== Provided data ==

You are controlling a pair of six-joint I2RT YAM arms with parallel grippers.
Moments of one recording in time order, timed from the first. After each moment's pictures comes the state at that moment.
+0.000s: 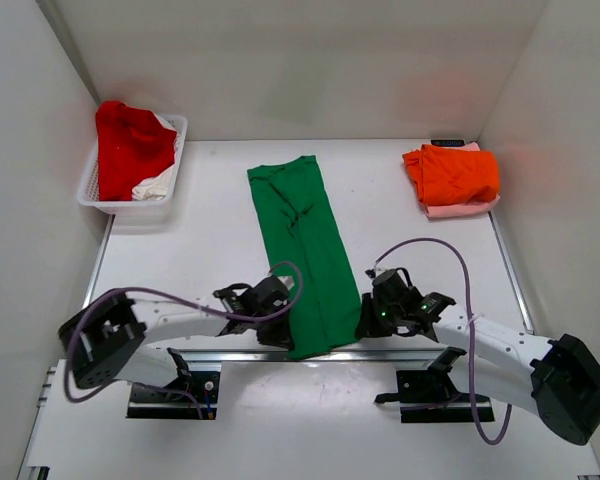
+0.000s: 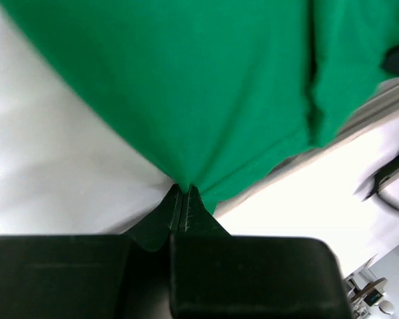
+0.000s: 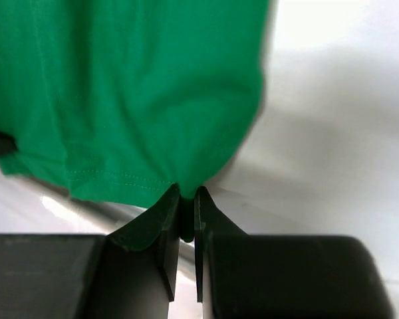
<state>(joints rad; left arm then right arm) -1.01 1.42 0.59 -0.19 0.17 -0.91 0.70 1.00 0.38 -0.38 -0.16 0.62</state>
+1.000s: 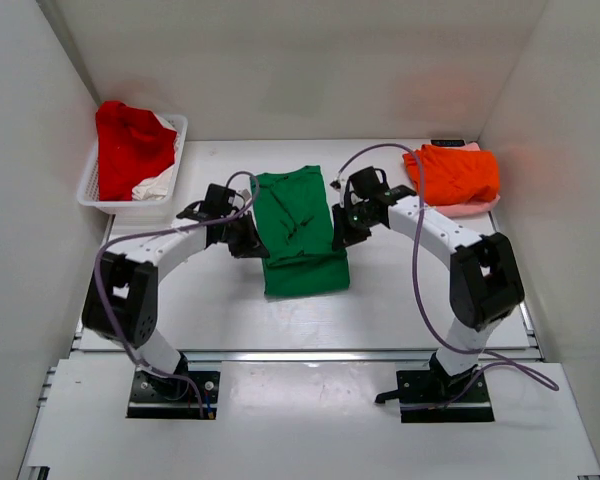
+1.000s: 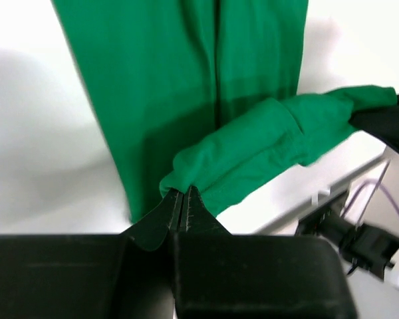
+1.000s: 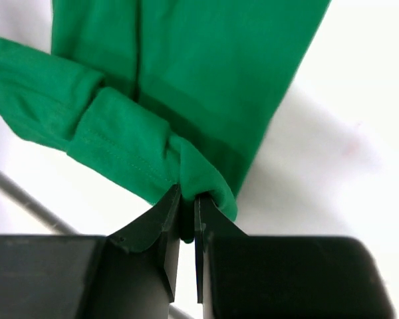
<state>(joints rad) -0.34 1.58 1.00 -0.42 0.43 -0.58 0.46 1.71 1.28 -0.62 -0.35 0.16</state>
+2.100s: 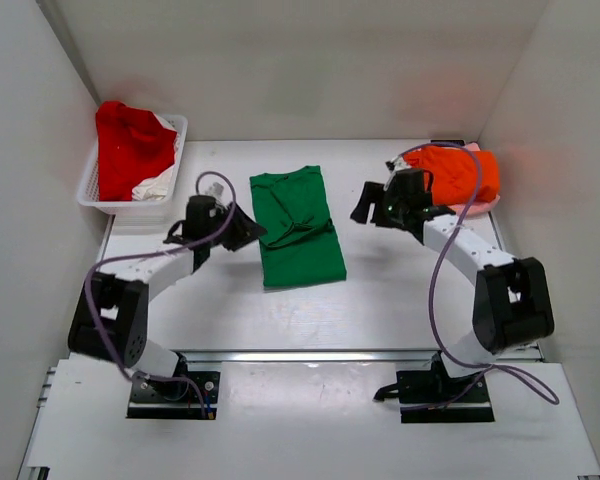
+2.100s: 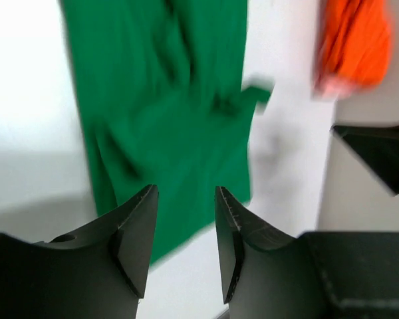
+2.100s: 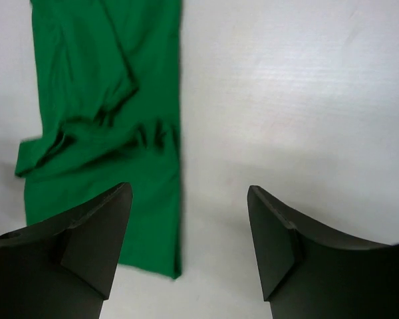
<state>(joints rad) -0.20 1.53 0.82 0.12 0.37 -0.84 0.22 1.60 1.10 -0.17 -0.24 0.35</state>
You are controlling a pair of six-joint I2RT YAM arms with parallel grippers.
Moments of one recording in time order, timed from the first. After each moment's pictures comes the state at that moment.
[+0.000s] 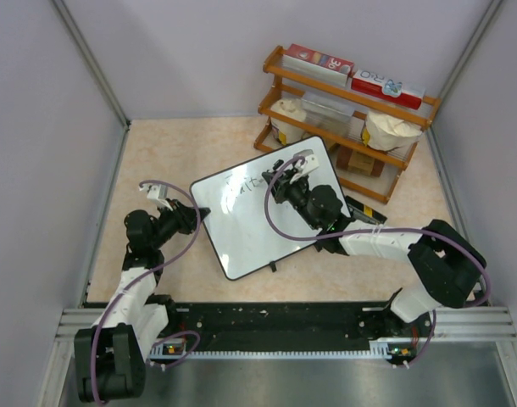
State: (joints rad) left arm 0.09 0.87 0.26 0.43 0.70 -0.48; right arm 0.84 1.51 0.75 0.89 0.21 0.20
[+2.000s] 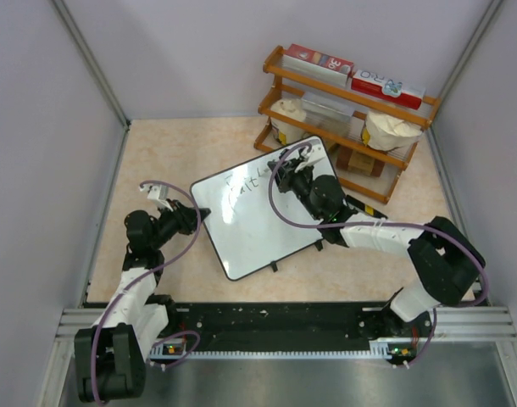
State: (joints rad) left arm 0.09 0.87 0.26 0.44 0.70 -0.47; right arm 0.78 1.53 0.82 0.84 0.22 0.22
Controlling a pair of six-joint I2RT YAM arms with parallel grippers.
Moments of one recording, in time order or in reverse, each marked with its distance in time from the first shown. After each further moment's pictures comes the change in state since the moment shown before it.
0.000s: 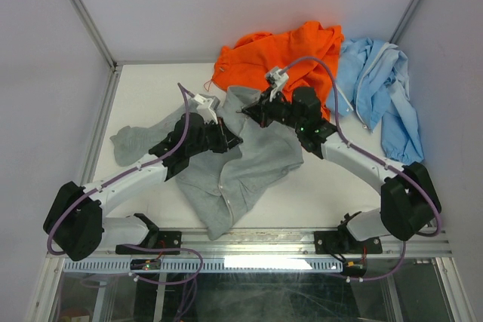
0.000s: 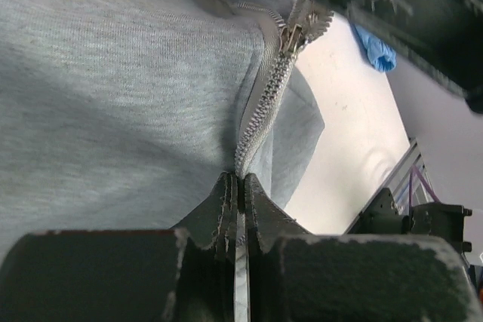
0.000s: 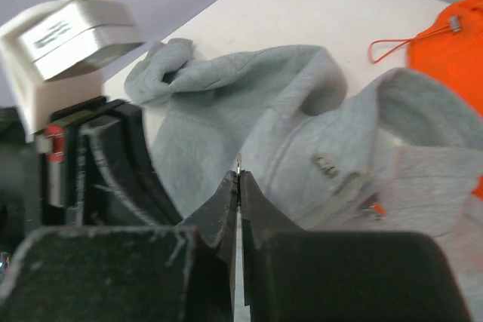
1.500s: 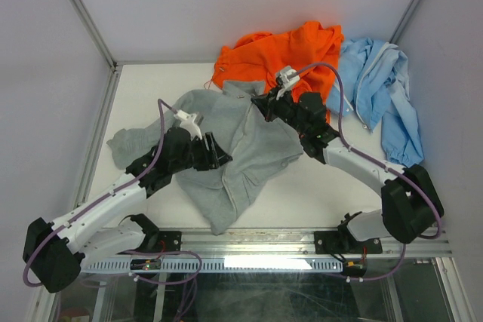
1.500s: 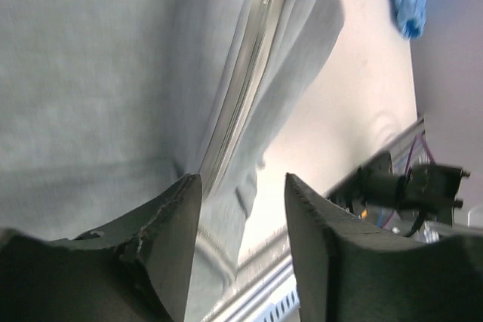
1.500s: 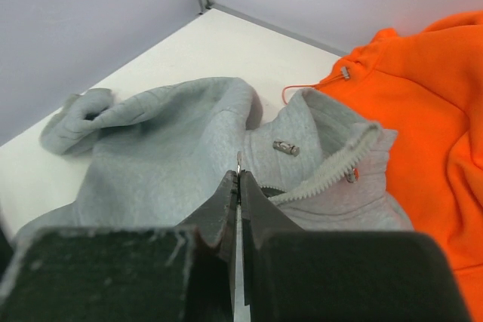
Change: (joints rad) left arm -0.014 -0.249 -0.030 -0.352 -0.065 -0.083; right arm 0.019 -0.060 -0.130 0.198 0.206 -0.079
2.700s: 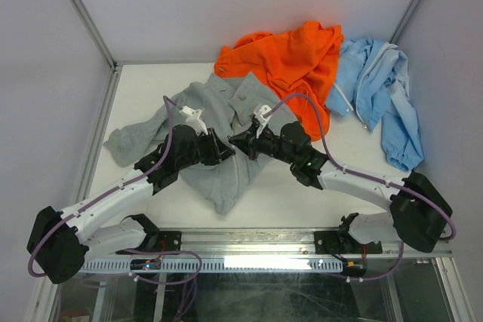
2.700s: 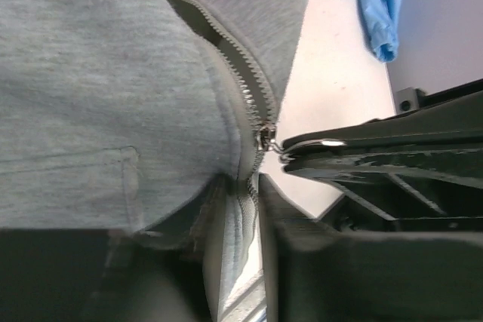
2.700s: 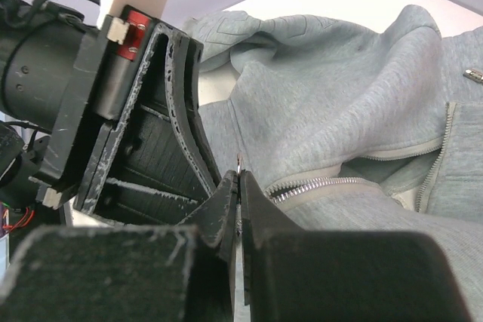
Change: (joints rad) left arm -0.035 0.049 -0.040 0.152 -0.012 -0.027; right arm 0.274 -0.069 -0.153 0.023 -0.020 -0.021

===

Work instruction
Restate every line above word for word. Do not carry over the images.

Response to the exercise
You are controlling a pair of six-joint I2RT YAM arms with parallel grippers.
Moments of one recording in time order, timed from the first. After each moment's pictures comes the state at that moment.
+0.000s: 
+0.000s: 
+0.000s: 
<state>(joints rad; left arm then right arm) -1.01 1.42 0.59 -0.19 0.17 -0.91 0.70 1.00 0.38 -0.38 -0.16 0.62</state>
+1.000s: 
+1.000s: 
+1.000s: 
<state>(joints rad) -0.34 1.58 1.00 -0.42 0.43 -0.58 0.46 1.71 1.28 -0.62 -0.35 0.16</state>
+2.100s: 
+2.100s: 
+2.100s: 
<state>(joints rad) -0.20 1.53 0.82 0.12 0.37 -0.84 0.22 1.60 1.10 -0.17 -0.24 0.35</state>
You are controlling a pair of six-joint I2RT YAM arms with parallel grippers.
Moments of one recording in time order, timed from the first. After each moment's pictures comes the state at that moment.
[+0.000s] 
State: (joints rad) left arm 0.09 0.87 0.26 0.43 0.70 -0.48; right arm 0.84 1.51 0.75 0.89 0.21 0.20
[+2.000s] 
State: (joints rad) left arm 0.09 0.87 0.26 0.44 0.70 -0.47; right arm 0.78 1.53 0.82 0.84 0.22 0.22
Controlling a pair of six-joint I2RT YAM arms with parallel grippers.
Moments of one recording, in time order or in reverse, each marked with its distance in time from the first shown. After each further moment's pictures comes the change in state since the moment shown before it.
0.000s: 
0.000s: 
0.000s: 
1.500s: 
1.500s: 
1.500s: 
Change: (joints rad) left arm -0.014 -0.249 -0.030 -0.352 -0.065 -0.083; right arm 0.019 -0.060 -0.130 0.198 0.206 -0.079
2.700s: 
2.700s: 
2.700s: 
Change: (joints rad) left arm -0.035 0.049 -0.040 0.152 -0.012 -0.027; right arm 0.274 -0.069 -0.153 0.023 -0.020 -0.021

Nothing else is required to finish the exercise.